» Your instructions: Your response should consist of the records below, repeated exactly.

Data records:
•••

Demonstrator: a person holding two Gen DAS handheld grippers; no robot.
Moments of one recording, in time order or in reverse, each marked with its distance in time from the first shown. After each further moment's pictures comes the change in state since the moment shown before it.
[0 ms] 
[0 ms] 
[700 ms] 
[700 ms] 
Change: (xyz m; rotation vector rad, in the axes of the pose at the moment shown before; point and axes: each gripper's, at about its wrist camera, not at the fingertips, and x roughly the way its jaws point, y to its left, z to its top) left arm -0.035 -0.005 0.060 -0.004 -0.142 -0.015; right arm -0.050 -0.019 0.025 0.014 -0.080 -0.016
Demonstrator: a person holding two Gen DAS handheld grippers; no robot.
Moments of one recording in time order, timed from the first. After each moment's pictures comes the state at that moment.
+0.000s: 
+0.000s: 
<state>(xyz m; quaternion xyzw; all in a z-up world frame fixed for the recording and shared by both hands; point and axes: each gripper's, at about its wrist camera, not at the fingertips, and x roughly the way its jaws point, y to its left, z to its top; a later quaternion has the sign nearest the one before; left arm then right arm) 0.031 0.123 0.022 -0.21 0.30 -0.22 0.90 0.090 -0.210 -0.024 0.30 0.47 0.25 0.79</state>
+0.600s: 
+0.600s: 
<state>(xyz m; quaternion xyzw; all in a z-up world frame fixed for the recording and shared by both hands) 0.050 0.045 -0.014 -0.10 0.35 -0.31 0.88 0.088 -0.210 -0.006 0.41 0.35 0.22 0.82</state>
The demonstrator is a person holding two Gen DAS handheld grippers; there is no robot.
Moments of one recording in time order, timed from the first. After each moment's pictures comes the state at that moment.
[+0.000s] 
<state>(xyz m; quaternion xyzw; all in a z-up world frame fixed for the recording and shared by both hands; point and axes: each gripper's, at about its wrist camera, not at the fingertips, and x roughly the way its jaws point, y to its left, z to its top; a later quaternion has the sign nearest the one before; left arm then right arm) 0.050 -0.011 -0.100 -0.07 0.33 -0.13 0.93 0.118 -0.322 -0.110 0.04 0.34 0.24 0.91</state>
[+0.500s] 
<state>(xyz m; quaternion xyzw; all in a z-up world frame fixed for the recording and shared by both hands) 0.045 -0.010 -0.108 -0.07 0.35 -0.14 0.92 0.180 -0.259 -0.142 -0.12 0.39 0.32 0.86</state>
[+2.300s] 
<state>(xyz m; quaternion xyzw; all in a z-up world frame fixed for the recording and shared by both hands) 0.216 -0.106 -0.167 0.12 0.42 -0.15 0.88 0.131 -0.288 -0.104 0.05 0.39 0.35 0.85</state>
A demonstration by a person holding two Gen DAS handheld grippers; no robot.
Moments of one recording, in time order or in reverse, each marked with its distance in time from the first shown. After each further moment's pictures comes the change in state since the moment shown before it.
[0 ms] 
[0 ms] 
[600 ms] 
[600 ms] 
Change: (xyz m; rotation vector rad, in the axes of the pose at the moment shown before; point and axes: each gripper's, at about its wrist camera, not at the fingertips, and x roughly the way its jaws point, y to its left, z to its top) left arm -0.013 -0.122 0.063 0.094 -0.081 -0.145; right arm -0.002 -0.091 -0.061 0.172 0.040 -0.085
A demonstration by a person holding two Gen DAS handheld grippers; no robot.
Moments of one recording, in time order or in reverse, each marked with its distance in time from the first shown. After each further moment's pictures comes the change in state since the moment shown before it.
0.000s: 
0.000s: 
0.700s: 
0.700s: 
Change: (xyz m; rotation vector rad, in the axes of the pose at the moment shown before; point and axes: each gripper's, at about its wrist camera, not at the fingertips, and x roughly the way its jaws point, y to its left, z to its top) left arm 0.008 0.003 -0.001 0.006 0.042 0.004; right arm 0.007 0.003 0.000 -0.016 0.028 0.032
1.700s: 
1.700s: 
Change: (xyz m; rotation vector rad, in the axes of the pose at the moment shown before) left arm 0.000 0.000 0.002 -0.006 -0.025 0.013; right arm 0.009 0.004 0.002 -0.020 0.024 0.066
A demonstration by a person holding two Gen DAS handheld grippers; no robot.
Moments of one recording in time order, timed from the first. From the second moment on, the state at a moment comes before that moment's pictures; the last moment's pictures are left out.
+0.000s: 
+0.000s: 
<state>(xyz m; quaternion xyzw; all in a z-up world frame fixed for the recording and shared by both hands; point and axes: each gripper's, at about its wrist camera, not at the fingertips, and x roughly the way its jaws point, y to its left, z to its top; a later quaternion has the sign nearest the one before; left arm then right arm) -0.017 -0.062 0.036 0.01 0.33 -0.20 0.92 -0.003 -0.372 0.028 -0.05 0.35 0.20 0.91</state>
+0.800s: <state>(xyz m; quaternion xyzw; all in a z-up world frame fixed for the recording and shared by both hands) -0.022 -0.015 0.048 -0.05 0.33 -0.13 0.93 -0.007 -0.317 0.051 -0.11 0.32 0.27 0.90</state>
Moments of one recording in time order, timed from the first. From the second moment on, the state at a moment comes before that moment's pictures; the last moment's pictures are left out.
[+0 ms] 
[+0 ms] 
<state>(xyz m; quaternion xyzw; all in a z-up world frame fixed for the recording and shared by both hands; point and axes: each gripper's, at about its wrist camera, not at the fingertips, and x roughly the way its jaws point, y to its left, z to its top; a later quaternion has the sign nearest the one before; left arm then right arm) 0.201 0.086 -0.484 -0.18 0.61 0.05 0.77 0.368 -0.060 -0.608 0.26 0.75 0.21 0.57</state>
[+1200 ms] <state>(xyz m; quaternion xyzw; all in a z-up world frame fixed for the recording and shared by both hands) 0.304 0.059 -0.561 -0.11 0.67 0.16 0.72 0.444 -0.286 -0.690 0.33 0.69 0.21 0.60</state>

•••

» Task solution:
Demonstrator: a person holding two Gen DAS handheld grippers; no robot.
Moments of one recording, in time order or in reverse, each marked with its distance in time from the first shown. After each further moment's pictures comes the change in state since the moment shown before it.
[0 ms] 
[0 ms] 
[700 ms] 
[700 ms] 
Change: (xyz m; rotation vector rad, in the axes of the pose at the moment shown before; point and axes: each gripper's, at about its wrist camera, not at the fingertips, and x roughly the way its jaws point, y to its left, z to its top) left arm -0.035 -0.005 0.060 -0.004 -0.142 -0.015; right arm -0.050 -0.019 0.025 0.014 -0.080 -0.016
Demonstrator: a person holding two Gen DAS handheld grippers; no robot.
Moments of one recording in time order, timed from the first. After each moment's pictures comes the state at that moment.
+0.000s: 
+0.000s: 
<state>(xyz m; quaternion xyzw; all in a z-up world frame fixed for the recording and shared by both hands; point and axes: each gripper's, at about its wrist camera, not at the fingertips, and x roughly the way its jaws point, y to its left, z to its top; a later quaternion has the sign nearest the one before; left arm then right arm) 0.031 0.123 0.022 -0.21 0.30 -0.22 0.90 0.090 -0.210 -0.024 0.30 0.47 0.25 0.79</state>
+0.600s: 
+0.600s: 
<state>(xyz m; quaternion xyzw; all in a z-up world frame fixed for the recording and shared by both hands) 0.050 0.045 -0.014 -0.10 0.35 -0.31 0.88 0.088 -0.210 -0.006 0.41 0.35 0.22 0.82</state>
The demonstrator is a person holding two Gen DAS handheld grippers; there is no robot.
Moments of one recording in time order, timed from the first. After each moment's pictures comes the state at that moment.
[+0.000s] 
<state>(xyz m; quaternion xyzw; all in a z-up world frame fixed for the recording and shared by both hands; point and axes: each gripper's, at about its wrist camera, not at the fingertips, and x roughly the way its jaws point, y to its left, z to its top; a later quaternion has the sign nearest the one before; left arm then right arm) 0.050 -0.011 -0.100 -0.07 0.33 -0.13 0.93 0.118 -0.322 -0.110 0.04 0.34 0.24 0.91</state>
[+0.500s] 
<state>(xyz m; quaternion xyzw; all in a z-up world frame fixed for the recording and shared by both hands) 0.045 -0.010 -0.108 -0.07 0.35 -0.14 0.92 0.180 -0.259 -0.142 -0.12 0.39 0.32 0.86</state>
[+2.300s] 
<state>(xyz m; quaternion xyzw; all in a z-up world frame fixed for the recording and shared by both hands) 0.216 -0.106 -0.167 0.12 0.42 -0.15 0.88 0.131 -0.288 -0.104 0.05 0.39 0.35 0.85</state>
A demonstration by a person holding two Gen DAS handheld grippers; no robot.
Moments of one recording, in time order or in reverse, each marked with its distance in time from the first shown. After each further moment's pictures comes the change in state since the moment shown before it.
[0 ms] 
[0 ms] 
[600 ms] 
[600 ms] 
Change: (xyz m; rotation vector rad, in the axes of the pose at the moment shown before; point and axes: each gripper's, at about its wrist camera, not at the fingertips, and x roughly the way its jaws point, y to its left, z to its top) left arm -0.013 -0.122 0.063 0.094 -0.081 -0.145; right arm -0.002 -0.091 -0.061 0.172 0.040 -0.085
A demonstration by a person holding two Gen DAS handheld grippers; no robot.
Moments of one recording, in time order or in reverse, each marked with its distance in time from the first shown. After each further moment's pictures comes the change in state since the moment shown before it.
0.000s: 
0.000s: 
0.700s: 
0.700s: 
Change: (xyz m; rotation vector rad, in the axes of the pose at the moment shown before; point and axes: each gripper's, at about its wrist camera, not at the fingertips, and x roughly the way its jaws point, y to its left, z to its top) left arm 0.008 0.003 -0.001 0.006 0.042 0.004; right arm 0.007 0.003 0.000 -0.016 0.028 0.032
1.700s: 
1.700s: 
Change: (xyz m; rotation vector rad, in the axes of the pose at the moment shown before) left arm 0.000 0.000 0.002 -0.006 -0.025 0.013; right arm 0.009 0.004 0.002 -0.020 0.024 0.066
A demonstration by a person holding two Gen DAS handheld grippers; no robot.
Moments of one recording in time order, timed from the first. From the second moment on, the state at a moment comes before that moment's pictures; the last moment's pictures are left out.
+0.000s: 
+0.000s: 
<state>(xyz m; quaternion xyzw; all in a z-up world frame fixed for the recording and shared by both hands; point and axes: each gripper's, at about its wrist camera, not at the fingertips, and x roughly the way its jaws point, y to its left, z to its top; a later quaternion has the sign nearest the one before; left arm then right arm) -0.017 -0.062 0.036 0.01 0.33 -0.20 0.92 -0.003 -0.372 0.028 -0.05 0.35 0.20 0.91</state>
+0.800s: <state>(xyz m; quaternion xyzw; all in a z-up world frame fixed for the recording and shared by both hands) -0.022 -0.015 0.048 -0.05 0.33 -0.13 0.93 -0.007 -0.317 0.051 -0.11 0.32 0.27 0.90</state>
Moments of one recording in time order, timed from the first. From the second moment on, the state at a moment comes before that moment's pictures; the last moment's pictures are left out.
[+0 ms] 
[+0 ms] 
<state>(xyz m; quaternion xyzw; all in a z-up world frame fixed for the recording and shared by both hands; point and axes: each gripper's, at about its wrist camera, not at the fingertips, and x roughly the way its jaws point, y to its left, z to its top; a later quaternion has the sign nearest the one before; left arm then right arm) 0.201 0.086 -0.484 -0.18 0.61 0.05 0.77 0.368 -0.060 -0.608 0.26 0.75 0.21 0.57</state>
[+1200 ms] <state>(xyz m; quaternion xyzw; all in a z-up world frame fixed for the recording and shared by both hands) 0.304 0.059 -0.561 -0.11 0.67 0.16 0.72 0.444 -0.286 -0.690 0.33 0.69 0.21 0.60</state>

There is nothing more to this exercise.